Scientific classification
- Kingdom: Animalia
- Phylum: Arthropoda
- Subphylum: Chelicerata
- Class: Arachnida
- Order: Araneae
- Infraorder: Araneomorphae
- Family: Desidae
- Genus: Cambridgea
- Species: C. reinga
- Binomial name: Cambridgea reinga Forster & Wilton, 1973
- Synonyms: Nanocambridgea grandis Blest & Vink, 2000;

= Cambridgea reinga =

- Authority: Forster & Wilton, 1973
- Conservation status: NU
- Synonyms: Nanocambridgea grandis Blest & Vink, 2000

Species of spider

Cambridgea reinga is a species of Desidae that is endemic to New Zealand. It is known to have two forms of male, with the larger form having porrect chelicerae and the smaller form having non-porrect chelicerae.

==Taxonomy==
This species was described in 1973 by Ray Forster and Cecil Wilton from a female specimen. It was most recently revised in 2011, in which the male was described. The holotype is stored in Auckland War Memorial Museum under registration number AMNZ5031.

Nanocambridgea grandis is considered to be a synonym of C. reinga.

==Description==
The female is recorded at 9.13mm in length whereas the male is 8.8mm on average. The carapace is coloured orange brown with blackish bands laterally and a median pale stripe. The legs are yellow brown with faint bands. The abdomen is pale yellow brown. It is best distinguished from other Cambridgea species by the structure of the male and female genitalia.

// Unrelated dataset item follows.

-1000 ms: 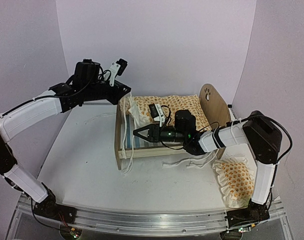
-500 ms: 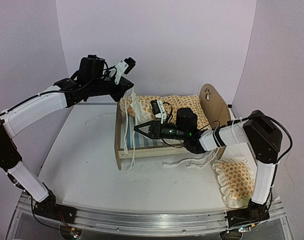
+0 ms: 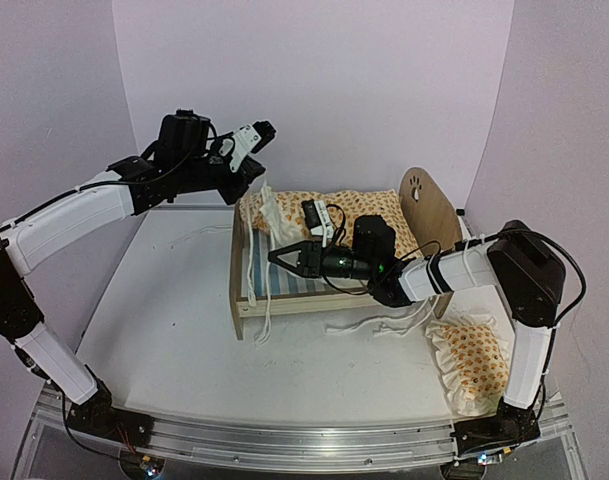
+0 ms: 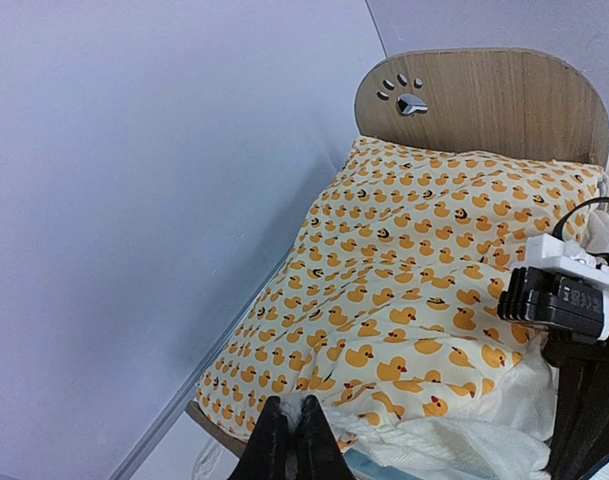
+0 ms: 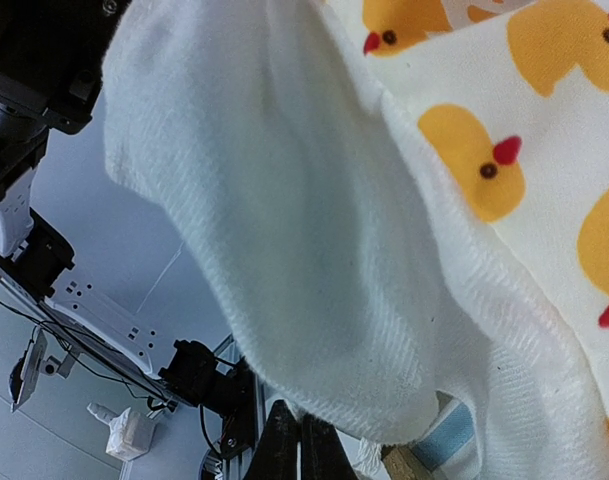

Two forms of male are known for this species. One is larger and has porrect chelicerae typical of male Cambridgea, while the other is smaller (6.0-6.8mm) and has non-porrect chelicerae. Genetic data and the form of the male palp show these two morphs are conspecific.

==Distribution==
This species is only known from Cape Reinga, New Zealand.

==Conservation status==
Under the New Zealand Threat Classification System, this species is listed as "Naturally Uncommon".